▸ **DIRECTIONS**
Nothing may be dropped. Retype the whole listing exactly.

....................

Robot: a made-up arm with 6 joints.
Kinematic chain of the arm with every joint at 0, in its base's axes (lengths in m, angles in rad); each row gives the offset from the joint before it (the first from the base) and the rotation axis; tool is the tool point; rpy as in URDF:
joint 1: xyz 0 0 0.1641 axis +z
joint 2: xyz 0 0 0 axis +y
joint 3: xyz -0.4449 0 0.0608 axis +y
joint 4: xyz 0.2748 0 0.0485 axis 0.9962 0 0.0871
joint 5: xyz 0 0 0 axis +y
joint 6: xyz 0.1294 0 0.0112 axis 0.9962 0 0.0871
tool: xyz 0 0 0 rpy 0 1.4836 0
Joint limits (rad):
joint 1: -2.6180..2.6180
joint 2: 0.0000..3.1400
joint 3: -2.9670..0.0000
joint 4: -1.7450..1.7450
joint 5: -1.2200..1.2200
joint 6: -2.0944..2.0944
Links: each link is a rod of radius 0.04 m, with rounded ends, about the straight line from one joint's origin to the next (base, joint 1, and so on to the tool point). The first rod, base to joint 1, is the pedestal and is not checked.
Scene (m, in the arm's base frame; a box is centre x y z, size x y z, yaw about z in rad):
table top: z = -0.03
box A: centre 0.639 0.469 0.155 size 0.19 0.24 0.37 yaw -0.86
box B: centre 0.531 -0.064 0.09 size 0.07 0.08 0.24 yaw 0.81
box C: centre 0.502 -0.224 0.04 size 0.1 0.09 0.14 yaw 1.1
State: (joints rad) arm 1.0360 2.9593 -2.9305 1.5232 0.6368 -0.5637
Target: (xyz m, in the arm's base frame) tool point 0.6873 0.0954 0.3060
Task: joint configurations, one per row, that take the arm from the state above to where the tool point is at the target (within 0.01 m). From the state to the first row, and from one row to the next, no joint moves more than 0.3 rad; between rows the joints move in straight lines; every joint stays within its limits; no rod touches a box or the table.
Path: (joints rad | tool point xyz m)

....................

▸ **RESPONSE**
Robot: a made-up arm with 6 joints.
Kinematic chain of the arm with every joint at 0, in its base's axes (lengths in m, angles in rad); each row gives the offset from the joint before it (the first from the base) and the rotation axis; tool is the tool point; rpy as in URDF:
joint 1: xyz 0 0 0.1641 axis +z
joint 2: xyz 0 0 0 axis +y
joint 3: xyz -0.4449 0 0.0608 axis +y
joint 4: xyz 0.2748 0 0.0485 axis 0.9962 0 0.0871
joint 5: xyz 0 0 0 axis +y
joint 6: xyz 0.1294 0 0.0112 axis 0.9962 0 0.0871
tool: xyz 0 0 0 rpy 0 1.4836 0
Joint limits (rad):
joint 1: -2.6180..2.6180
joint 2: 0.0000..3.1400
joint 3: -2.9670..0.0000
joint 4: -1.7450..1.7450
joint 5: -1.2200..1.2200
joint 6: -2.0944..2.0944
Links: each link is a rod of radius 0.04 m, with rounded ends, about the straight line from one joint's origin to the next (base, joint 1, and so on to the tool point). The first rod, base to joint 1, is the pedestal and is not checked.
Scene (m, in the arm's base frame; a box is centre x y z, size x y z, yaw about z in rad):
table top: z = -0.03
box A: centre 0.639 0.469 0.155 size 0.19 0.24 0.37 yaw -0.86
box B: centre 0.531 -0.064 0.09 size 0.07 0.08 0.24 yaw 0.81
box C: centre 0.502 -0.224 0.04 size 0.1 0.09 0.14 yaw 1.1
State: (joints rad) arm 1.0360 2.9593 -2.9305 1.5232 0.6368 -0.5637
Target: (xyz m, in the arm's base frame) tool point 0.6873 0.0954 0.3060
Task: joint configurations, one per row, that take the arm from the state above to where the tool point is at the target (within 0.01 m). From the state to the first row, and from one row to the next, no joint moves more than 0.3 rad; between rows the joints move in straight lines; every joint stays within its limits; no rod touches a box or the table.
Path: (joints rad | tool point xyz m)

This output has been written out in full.